Adiabatic theorem and Born Oppenheimer Approximation

I try to understand the BO approximation here.

If we walk in mountain, some times, quit a bunch of mosquitoes like bees would fly around your head. You keep on hiking but the bees follow you by swirling around your head (and making noise too...really annoying).

Now, in molecule or materials, the nucleus can be given analogy of your head. The electrons can be given an analogy of bees around the head of a hiker. Here, the movement of the hiker's head (nucleus) does not affect the movement of bees (electron movement). This analogy may be useful for a kindergartner. But, for me, it is not enough. How to understand this really? Let us break this big problem in to pieces.

Another usual textbook discussion is the following. The mass of proton is 1837 times heavier than electron. Thus, nucleus is much much heavier than electron. Because of this, we can consider the nucleus is fixed in space and electrons are the only moving particles. This also doesn't makes sense to me. Just the higher mass consideration is not a satisfying argument to me.

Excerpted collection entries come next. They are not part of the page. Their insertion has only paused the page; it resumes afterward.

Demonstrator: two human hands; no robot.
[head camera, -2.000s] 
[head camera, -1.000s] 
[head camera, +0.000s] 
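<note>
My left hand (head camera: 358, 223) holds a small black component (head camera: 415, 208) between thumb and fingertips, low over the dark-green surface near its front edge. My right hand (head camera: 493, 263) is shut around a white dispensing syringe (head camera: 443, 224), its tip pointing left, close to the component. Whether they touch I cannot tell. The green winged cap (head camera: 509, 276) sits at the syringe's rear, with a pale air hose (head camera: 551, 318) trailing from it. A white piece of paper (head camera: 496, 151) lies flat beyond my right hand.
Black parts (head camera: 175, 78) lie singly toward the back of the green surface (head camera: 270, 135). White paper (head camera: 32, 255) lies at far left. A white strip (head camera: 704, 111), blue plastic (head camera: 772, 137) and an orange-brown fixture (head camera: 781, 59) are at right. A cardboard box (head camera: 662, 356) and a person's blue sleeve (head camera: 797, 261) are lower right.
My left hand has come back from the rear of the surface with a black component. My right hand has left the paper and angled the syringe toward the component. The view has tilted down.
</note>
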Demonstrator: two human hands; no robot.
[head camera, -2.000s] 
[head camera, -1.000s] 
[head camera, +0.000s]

So, I need a more intuitive as well as rigorous argument.

Let us start with Adiabatic theorem.

If a quantum system is changed gradually, the final state has the same state as the original state. Griffiths Quantum Mechanics beautifully explains this quantum adiabatic theorem. What if we change the system drastically?

Now, come to Born-Oppenheimer approximation. In BOA, we make use of this adiabatic theorem. Right? Where it is used? How it is used to prove it in original paper? Is there a simpler version (text book version) to understand the proof now?

Relation between statistical adiabatic process and quantum adiabatic theorem

The adiabatic process which we learn in thermodynamics is the process where we decrease/increase the volume of the gases enclosed in a container, slowly so that the pressure remains constant throughout the process.

The quantum mechanical adiabatic theorem says: For a system with non-degenerate ground state, if the system is taken from the ground state to the next (only next excited state) energy level (i.e. excited state) very slowly (the time taken to go from one state to another in a smaller time than the characteristic time of the energy gap of the two energy-levels involved), then the system finally adapts ground state.

Here analogy is as follows (even though it doesn't make sense now)

• Which remains constant: Pressure & Energy
• Which is changed: Volume & State of the system
• In what time : Both are slowly (in QM, it is exactly defined; In TD, not defined (?) clearly.

Adiabatic theorem plays an important role in the definition of topological phases of matter.

In approximate (but most successful) theory such as Density Functional theory, construction of the final state is obtained by slowly changing some  parameters (for e.g., λ) and finally the ground state is obtained. 

What are the connection among these? 

Another similar idea (?) is the derivation of molecular forces by Feynman. What is the exact connection among these?